## Data extracted from a collection
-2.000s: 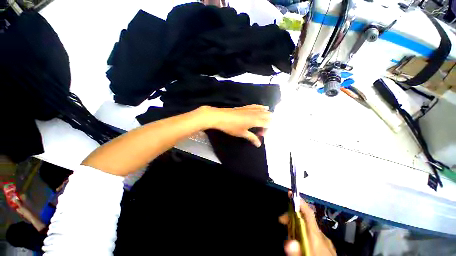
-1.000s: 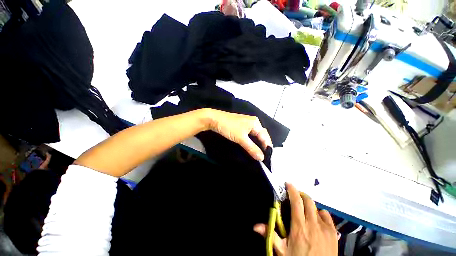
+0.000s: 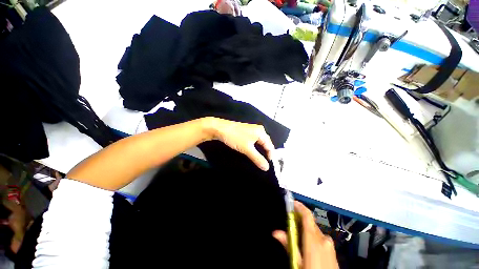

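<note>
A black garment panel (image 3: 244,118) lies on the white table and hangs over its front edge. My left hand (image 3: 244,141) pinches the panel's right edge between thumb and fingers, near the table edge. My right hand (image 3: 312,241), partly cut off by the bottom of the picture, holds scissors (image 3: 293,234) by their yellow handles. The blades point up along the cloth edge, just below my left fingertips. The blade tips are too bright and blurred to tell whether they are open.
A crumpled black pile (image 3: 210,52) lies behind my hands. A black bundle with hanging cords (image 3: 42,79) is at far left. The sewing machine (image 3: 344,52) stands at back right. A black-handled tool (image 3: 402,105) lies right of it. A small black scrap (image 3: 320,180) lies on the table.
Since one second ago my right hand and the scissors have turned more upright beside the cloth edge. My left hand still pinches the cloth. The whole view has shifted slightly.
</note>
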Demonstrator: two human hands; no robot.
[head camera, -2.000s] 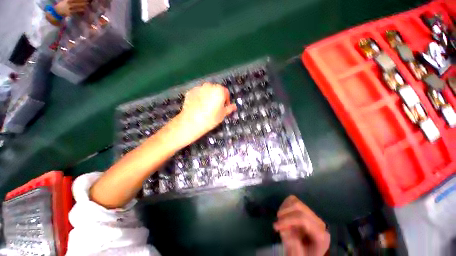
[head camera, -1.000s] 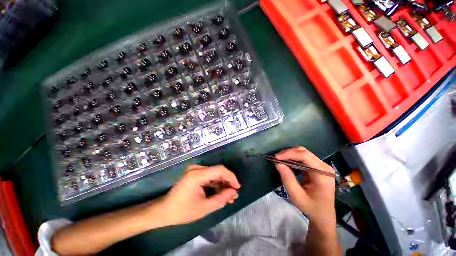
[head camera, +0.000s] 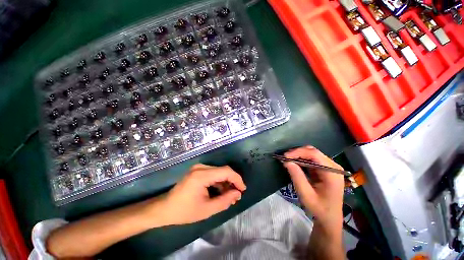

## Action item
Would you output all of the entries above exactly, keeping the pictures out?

## Answer box
-2.000s: 
-1.000s: 
+0.000s: 

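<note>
A black garment panel (image 3: 244,118) lies on the white table and hangs over its front edge. My left hand (image 3: 244,141) pinches the panel's right edge between thumb and fingers, near the table edge. My right hand (image 3: 312,241), partly cut off by the bottom of the picture, holds scissors (image 3: 293,234) by their yellow handles. The blades point up along the cloth edge, just below my left fingertips. The blade tips are too bright and blurred to tell whether they are open.
A crumpled black pile (image 3: 210,52) lies behind my hands. A black bundle with hanging cords (image 3: 42,79) is at far left. The sewing machine (image 3: 344,52) stands at back right. A black-handled tool (image 3: 402,105) lies right of it. A small black scrap (image 3: 320,180) lies on the table.
Since one second ago my right hand and the scissors have turned more upright beside the cloth edge. My left hand still pinches the cloth. The whole view has shifted slightly.
</note>
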Demonstrator: two human hands; no robot.
[head camera, -2.000s] 
[head camera, -1.000s] 
[head camera, +0.000s] 

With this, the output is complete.